Начиная с зимы 1824 года поэт записывал народные песни. Известно, что 49 из них он передал позже литератору, собирателю русских народных песен П. И. Киреевскому, и они вошли в его знаменитое собрание. Киреевский говорил профессору Ф. И. Буслаеву: «Вот эту пачку дал мне сам Пушкин и при этом сказал: „Когда-нибудь от нечего делать разберите-ка, которые поёт народ, а которые смастерил я сам“. И сколько ни старался я разгадать эту загадку, никак не мог сладить»[108]. Некоторые из записанных в Михайловском песен поэт использовал потом в своих произведениях.
Тяжёлая осень 1824 года была в творческом отношении поразительно плодотворна. Можно только удивляться истинно богатырской душевной стойкости поэта, его «непреклонности и терпенью». Как ему ни было тяжко от невыносимой семейной обстановки, как ни скучал он по югу, по друзьям, он напряжённо работал. И работа, поэзия, напряжённая творческая жизнь помогали выстоять, сохранить себя, не сломаться, обрести душевное равновесие, не впасть в отчаяние.

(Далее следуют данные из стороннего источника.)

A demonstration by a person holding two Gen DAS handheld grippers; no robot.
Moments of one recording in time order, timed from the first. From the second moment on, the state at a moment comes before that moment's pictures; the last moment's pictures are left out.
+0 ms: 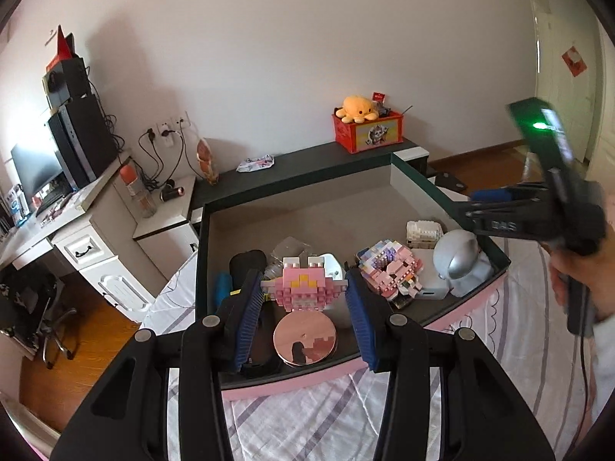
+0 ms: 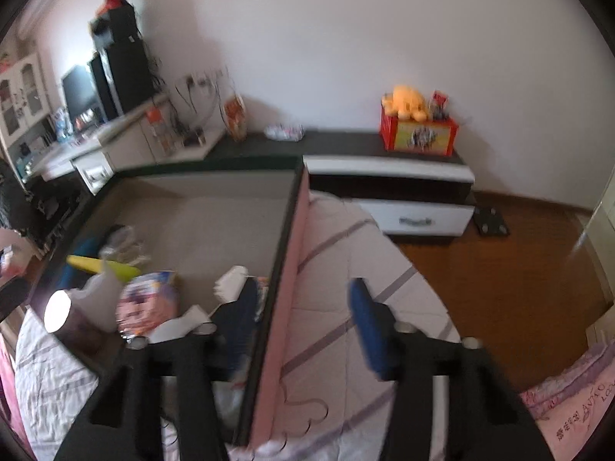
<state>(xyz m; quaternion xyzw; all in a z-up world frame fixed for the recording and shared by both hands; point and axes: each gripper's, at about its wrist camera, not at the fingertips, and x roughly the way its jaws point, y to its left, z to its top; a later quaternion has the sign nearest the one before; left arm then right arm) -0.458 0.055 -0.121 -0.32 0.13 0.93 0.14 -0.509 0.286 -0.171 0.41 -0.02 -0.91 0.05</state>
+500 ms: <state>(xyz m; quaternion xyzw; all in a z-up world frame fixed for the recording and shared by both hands) -0.501 0.066 -0.124 -0.33 0.13 0.92 0.15 -0.531 0.273 -0.180 0.45 -0.01 -0.89 0.08</state>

Поэзия, как ангел утешитель,
Спасла меня, и я воскрес душой.
«Вновь я посетил» (чернов.)
Помогали работать уединение, отсутствие рассеяния, суеты. В этом смысле и надо понимать «торжественную» праздность, о которой говорил Пушкин в письме к Шварцу. Не безделье, а именно освобождение от «суетных оков», возможность собраться с мыслями, взглянуть на себя как бы со стороны, оценить пройденный путь, обдумать будущее.
Нет, не покинул я тебя.
Кого же в сень успокоенья
Я ввёл, главу его любя,
И скрыл от зоркого гоненья?
Не я ль в день жажды напоил
Тебя пустынными водами?
Не я ль язык твой одарил
Могучей властью над умами?
Мужайся ж, презирай обман,
Стезёю правды бодро следуй…
Это — первое из «Подражаний Корану».
В «Подражаниях Корану», написанных в ноябре в Тригорском и посвящённых П. А. Осиповой, от священной книги мусульман только внешнее, а внутреннее — мысли, переживания, настроения поэта, многое из того, что волновало его в ту осень.

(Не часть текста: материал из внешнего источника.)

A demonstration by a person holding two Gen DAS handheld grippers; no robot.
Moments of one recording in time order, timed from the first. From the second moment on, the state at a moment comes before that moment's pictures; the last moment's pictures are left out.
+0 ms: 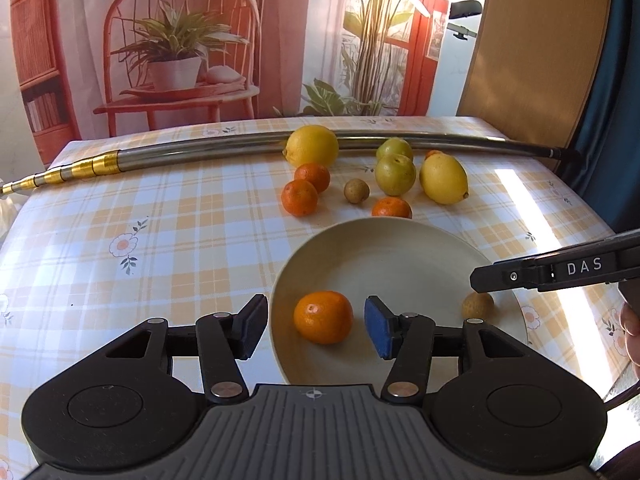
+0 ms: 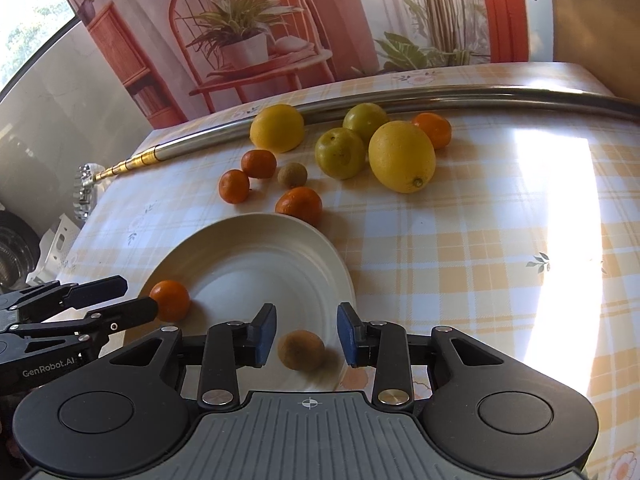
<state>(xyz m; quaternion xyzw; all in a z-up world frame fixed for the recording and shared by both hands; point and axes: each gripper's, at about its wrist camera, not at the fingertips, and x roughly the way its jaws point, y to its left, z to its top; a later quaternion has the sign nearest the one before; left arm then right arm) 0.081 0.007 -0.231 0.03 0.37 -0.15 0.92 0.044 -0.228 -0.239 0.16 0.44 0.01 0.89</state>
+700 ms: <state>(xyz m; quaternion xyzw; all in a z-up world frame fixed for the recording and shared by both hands) 0.084 0.020 -0.222 0.01 0.35 -0.12 0.93 0.041 -0.245 -0.227 0.16 0.40 -0.03 0.90</state>
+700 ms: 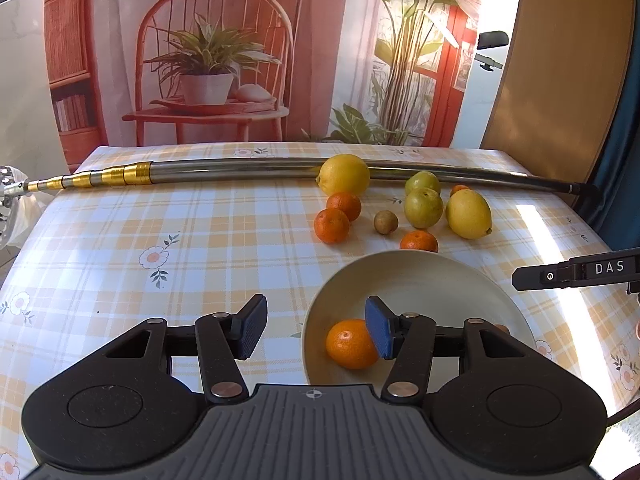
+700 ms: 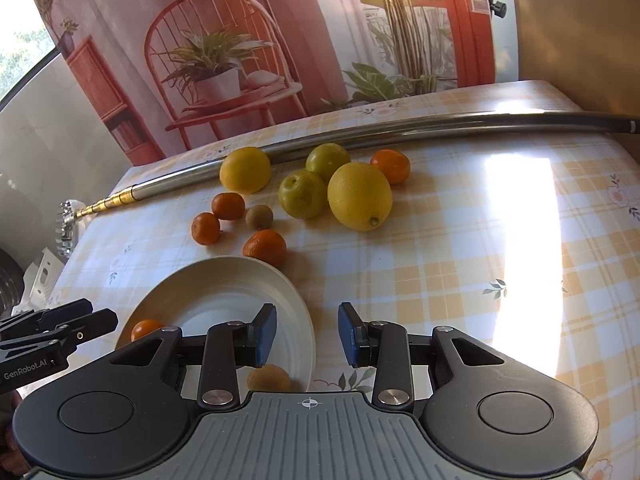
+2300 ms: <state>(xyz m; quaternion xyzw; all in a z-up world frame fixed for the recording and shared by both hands) 0.238 -0.024 -0.254 0.06 0.43 -0.19 0.88 0.097 -0.297 -0.217 0.14 0.37 -0.09 0.92</state>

В. Ф. Вяземской поэт писал: «Я нахожусь в наилучших условиях, чтобы закончить мой роман в стихах, но скука — холодная муза, и поэма моя не двигается вперёд». Однако поэма — «Евгений Онегин» — двигалась. Он закончил третью главу, написал около двадцати строф четвёртой. Именно в эти месяцы вышло из-под пера его ставшее классическим описание русской осени и зимы («Уж небо осенью дышало…»).

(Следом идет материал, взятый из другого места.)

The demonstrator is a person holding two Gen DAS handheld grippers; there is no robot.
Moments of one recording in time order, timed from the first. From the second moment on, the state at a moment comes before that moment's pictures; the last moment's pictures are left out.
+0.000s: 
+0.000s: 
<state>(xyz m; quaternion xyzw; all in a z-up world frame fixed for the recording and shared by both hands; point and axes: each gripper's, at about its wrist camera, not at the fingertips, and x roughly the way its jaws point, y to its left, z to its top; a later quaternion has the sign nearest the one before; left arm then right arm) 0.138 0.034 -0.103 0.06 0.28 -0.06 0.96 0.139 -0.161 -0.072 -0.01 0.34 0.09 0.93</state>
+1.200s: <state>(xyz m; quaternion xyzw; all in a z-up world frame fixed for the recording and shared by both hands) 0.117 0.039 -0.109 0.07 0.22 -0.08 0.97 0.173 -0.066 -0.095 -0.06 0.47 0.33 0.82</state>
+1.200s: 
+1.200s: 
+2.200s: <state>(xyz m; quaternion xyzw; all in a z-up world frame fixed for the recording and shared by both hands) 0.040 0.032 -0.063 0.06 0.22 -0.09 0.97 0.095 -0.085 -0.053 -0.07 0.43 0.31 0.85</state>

Кроме «Онегина» писал он и многое другое. Написанное читал вслух своему единственному слушателю — Арине Родионовне.
Но я плоды моих мечтаний
И гармонических затей
Читаю только старой няне,
Подруге юности моей…
«Евгений Онегин», гл. IV
В последние месяцы года Пушкин работал над автобиографическими записками, которым придавал большое значение, закончил поэму «Цыганы» и начал писать трагедию «Борис Годунов», написал служащий предисловием к первой главе «Евгения Онегина» «Разговор книгопродавца с поэтом», «Второе послание цензору», «Аквилон» и другие стихи. Окончательно отделал начатое на юге стихотворение «К морю»:
Прощай же, море! Не забуду
Твоей торжественной красы
И долго, долго слышать буду
Твой гул в вечерние часы.
В леса, в пустыни молчаливы
Перенесу, тобою полн,
Твои скалы, твои заливы,
И блеск, и тень, и говор волн.
Южные впечатления ещё владели им, были свежи и живы, рождали тоску и вдохновение. Стихотворения «К морю», «Фонтану Бахчисарайского дворца», «Виноград», «Чаадаеву» («К чему холодные сомненья?»), «Ненастный день потух» — были своеобразным прощанием с югом, с романтизмом, с уходящей поэтической юностью. Пушкин стоял на пороге зрелости и сознавал это.